▶ **WHAT YOU WILL DO**
Begin at the line that contains "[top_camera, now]" and reproduce it along with every line after it to the end of the listing; skip any pictures.

▶ **PROVIDED DATA**
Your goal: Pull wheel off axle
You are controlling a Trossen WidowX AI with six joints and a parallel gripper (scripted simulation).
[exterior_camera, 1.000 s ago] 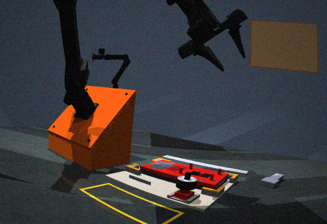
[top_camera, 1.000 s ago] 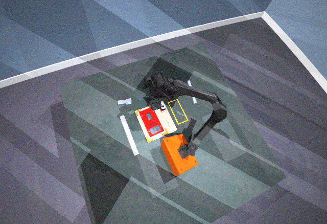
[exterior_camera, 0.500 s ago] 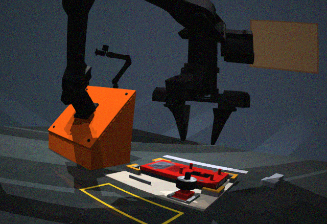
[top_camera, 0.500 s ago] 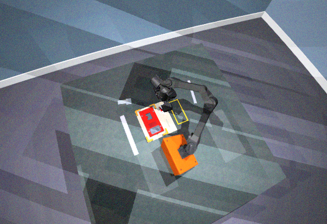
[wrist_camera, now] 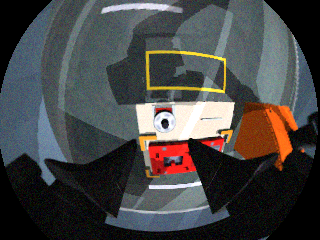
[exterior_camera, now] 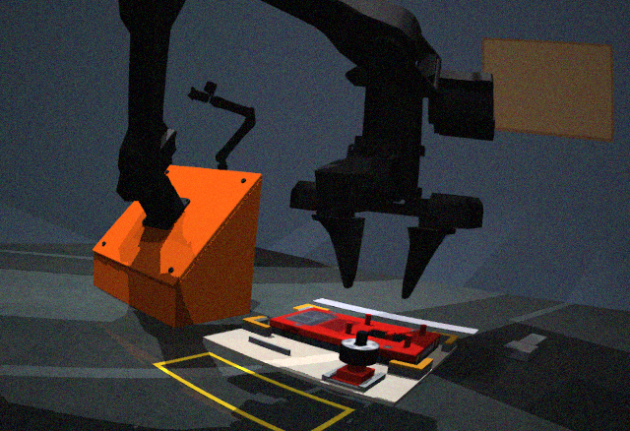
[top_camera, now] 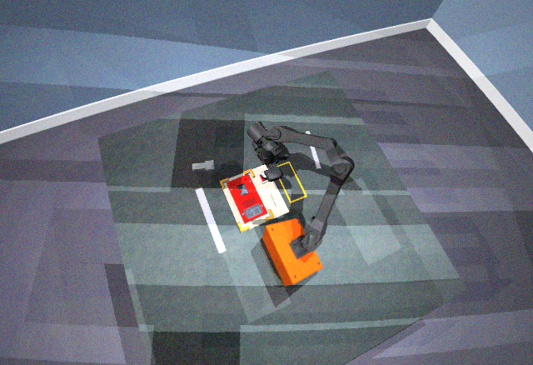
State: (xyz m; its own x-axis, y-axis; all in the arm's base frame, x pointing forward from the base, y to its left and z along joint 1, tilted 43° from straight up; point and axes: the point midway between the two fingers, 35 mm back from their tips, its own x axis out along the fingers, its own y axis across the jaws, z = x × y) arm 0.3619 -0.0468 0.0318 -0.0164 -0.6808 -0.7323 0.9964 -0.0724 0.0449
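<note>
My gripper tip is 6 cm above the wheel and 1 cm past it. Also, from my gripper tip: axle 7 cm below, 1 cm to the right, 1 cm behind.
</note>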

▶ **OUTPUT BELOW**
[top_camera, now] 
State: (xyz m; its own x-axis, y-axis; all in the arm's base frame, x pointing forward from the base, y to its left and z along joint 1, tilted 43° from straight up; point and axes: the point midway between the two fingers, 35 mm back from their tips, its own x axis out along the fingers, its own y axis across the jaws, z = x × y) arm 0.3619 -0.0468 0.0318 -0.0164 -0.6808 -0.7323 0.9964 -0.0724 0.0449
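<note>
My gripper tip is 6 cm above the wheel and 1 cm past it. Also, from my gripper tip: axle 7 cm below, 1 cm to the right, 1 cm behind.
</note>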

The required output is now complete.